One thing you should bear in mind is the thermals of your Pi. The Pi 4 runs pretty hot when working hard, and Photoprism will work it extremely hard. I purchased a passive aluminium case for my Pi which does an amazing job of keeping the Pi cool enough to continue operating at it’s stock clock speed of 1.5GHz, but I wanted to overclock my Pi and at a 2.1GHz overclock the case is overwhelmed. For this, I purchased a 50MM fan which I attached to the GPIO pins of the Pi and blu-tac’d it to the case, and now it does not exceed 60 degrees under extreme load and operates at 2.1GHz all day. You’ll also want a decent power supply.
After installing Raspbian and doing the standard hardening routine (disable root account, make a fresh user, disable ‘pi’ user, fail2ban, etc), I set Photoprism up on it, and pointed it at my NAS as the photo storage directory, but told it to store its cache locally on the SSD - since decent performance is probably a good thing for that.
It took around 3 days total for Photoprism to finish churning through all my photos and videos, where it generated almost 30GB of thumbnails, but after this process was complete I ended up with a lovely searchable indexed version of my photos, that while not quite as slick as Google Photos certainly meets my needs.
Adding more photos
Another problem is how do I back up new photos I’ve taken? I decided to go somewhat oldschool on this in the interest of keeping things simple, and set up Shotwell, a piece of free software which can import photos from your camera or phone, and organises them into a YYYY/MM/DD folder structure. It avoids reimporting duplicates, and seems somewhat okay with reading and writing to a SMB share. This means about once a week, I’ll dock my phone, import the photos using Shotwell, which will then put them on my NAS. At 4am the next day, those photos are backed up to Backblaze safely, and Photoprism will index them, making them available for search/retrieval.
This solution isn’t ideal, since Shotwell takes forever to be ready to import photos (assumedly because it’s reading the file list and checking nothing has changed from the SMB share), but it works well enough for me right now.
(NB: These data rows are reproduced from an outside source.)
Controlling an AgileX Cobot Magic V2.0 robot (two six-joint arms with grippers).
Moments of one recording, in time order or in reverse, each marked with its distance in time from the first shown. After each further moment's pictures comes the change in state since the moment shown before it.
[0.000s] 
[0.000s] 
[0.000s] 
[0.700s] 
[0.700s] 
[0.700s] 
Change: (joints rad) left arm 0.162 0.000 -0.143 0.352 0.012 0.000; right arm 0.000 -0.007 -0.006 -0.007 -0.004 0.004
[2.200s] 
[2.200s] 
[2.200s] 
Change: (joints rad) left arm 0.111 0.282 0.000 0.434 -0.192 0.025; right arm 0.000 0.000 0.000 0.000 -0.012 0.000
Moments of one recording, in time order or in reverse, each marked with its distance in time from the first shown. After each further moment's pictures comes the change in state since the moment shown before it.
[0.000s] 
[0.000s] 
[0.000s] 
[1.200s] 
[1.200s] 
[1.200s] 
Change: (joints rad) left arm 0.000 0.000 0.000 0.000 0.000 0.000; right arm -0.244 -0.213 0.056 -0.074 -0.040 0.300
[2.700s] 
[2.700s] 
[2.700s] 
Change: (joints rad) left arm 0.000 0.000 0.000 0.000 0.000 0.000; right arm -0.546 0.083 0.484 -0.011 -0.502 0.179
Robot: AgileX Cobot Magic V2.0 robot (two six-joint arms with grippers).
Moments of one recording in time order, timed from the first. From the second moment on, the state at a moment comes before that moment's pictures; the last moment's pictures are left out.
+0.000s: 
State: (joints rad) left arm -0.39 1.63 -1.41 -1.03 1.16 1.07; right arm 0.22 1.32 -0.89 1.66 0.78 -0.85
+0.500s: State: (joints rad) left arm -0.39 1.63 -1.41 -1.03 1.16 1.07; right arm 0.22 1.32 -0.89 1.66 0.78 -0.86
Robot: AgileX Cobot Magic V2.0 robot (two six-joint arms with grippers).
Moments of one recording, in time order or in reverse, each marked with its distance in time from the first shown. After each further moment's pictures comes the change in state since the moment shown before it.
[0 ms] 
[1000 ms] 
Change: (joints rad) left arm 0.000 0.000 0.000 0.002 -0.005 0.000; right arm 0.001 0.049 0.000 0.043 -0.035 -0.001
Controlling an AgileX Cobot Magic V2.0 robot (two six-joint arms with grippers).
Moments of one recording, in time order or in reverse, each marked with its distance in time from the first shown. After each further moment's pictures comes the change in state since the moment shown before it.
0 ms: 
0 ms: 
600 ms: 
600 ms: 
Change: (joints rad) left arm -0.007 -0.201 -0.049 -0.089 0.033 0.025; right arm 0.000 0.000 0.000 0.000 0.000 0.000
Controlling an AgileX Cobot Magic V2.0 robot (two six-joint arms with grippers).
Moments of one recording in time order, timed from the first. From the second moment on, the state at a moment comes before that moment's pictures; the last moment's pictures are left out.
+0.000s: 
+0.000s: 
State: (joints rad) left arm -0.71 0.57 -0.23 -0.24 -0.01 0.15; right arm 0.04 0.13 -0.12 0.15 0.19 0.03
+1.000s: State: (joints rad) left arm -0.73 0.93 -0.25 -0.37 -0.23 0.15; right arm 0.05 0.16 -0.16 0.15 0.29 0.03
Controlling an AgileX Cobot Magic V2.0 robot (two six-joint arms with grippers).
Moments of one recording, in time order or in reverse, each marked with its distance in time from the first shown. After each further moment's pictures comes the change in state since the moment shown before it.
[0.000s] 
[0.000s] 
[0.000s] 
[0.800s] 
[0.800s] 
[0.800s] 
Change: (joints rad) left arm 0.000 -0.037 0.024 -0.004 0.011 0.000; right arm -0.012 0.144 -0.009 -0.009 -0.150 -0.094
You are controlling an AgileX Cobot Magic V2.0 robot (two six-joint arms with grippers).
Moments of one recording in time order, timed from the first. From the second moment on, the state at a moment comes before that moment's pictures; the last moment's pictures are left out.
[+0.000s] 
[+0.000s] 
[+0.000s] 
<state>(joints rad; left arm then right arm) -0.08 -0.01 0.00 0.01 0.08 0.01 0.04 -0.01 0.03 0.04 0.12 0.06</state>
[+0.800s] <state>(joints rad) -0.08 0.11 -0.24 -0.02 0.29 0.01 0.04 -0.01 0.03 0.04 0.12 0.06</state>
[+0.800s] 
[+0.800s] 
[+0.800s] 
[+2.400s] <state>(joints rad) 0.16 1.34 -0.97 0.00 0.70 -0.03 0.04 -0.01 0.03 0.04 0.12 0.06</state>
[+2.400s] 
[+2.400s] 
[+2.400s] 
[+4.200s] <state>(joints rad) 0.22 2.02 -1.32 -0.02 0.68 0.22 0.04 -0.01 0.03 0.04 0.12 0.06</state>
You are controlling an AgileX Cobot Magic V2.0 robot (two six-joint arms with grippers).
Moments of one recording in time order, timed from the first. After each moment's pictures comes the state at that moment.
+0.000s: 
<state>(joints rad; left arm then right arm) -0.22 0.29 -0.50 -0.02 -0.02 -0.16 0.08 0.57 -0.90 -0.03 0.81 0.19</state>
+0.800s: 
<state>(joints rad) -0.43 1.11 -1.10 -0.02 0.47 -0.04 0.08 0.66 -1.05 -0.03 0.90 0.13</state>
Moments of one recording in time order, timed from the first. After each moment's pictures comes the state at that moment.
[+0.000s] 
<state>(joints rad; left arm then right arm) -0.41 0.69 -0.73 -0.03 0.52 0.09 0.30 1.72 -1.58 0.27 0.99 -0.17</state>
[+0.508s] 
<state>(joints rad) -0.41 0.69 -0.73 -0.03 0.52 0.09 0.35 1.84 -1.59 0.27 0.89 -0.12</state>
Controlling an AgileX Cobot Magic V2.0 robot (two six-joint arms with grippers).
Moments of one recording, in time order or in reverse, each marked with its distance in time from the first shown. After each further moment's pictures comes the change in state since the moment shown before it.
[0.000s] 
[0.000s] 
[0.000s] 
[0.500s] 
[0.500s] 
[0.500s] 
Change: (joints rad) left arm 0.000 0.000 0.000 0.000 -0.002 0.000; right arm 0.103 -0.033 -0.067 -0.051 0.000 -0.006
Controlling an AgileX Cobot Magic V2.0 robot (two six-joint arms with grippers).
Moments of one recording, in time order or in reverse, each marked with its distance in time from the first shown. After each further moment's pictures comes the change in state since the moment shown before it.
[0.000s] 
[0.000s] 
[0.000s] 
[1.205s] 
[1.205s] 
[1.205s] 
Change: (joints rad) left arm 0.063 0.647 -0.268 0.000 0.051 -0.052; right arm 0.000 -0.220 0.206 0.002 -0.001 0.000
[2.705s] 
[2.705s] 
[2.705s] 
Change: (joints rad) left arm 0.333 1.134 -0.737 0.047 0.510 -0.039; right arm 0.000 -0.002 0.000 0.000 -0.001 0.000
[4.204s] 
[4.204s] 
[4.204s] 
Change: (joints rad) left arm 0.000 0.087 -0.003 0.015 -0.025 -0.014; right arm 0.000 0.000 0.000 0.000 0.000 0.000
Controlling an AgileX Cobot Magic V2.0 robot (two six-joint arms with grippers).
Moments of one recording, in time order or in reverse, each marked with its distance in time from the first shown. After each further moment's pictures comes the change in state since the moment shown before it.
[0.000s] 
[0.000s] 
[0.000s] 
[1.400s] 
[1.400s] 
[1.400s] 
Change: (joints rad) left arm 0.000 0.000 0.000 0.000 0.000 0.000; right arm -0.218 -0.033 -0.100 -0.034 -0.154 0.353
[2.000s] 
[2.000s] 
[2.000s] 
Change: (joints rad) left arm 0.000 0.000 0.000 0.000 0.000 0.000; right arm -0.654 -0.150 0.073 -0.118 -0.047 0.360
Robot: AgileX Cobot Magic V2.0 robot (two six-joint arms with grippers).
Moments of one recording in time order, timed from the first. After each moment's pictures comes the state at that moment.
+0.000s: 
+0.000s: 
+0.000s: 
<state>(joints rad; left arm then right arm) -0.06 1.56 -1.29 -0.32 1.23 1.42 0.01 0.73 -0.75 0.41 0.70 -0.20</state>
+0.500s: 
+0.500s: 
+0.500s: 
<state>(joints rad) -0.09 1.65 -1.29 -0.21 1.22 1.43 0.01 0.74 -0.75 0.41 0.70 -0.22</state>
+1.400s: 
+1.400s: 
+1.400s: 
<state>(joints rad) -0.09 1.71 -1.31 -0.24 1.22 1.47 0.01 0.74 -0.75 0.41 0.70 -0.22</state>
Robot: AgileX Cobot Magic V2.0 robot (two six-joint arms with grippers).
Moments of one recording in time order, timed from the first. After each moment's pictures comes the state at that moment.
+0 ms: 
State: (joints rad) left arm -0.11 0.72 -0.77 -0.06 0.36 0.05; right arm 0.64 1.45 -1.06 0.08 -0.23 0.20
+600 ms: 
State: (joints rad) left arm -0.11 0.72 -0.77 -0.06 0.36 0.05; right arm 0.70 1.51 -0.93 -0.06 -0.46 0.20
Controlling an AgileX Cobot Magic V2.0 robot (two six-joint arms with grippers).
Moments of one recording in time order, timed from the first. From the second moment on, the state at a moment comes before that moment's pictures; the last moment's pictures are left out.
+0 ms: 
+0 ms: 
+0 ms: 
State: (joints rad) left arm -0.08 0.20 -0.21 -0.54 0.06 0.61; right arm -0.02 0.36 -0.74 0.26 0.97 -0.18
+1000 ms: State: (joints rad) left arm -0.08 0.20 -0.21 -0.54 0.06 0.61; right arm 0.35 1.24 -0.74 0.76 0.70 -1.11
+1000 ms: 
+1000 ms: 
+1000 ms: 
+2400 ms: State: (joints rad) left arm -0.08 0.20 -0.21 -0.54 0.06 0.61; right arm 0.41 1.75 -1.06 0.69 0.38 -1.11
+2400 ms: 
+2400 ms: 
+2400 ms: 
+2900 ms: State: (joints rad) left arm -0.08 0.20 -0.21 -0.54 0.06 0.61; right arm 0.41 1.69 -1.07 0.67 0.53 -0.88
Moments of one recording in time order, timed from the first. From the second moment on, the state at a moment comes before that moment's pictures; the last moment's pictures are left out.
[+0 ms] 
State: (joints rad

Deleting the photos from Google Photos
Once I’d done all this and was happy with the solution, I decided it was time to delete all the photos I had from Google Photos. Turns out, there is no button you can press to just delete all the photos you have, and instead I found a lovely script on Github called google-photos-delete-tool which when pasted in the dev tools of your browser, will delete your photos by automating the process of selecting them and moving them to trash. Be careful while doing this, since photos which were previously stored under the “Unlimited” photo storage plan will now take up space in your bin, and therefore you’ll need to empty your bin every now and then while the script is working. I had to regularly refresh the page and restart the script too, as it seemed to hang after deleting about 6 months of photos.
Thanks to a combination of a NAS, Raspberry Pi, Duplicati and Backblaze B2, I’ve got a photo management solution that I am fully in control of, that is housefire proof, and is encrypted at rest everywhere. I’m pretty happy about this, and given I use the Raspberry Pi and the NAS for other uses too (Plex, Home Assistant, etc) - it is fairly cost effective.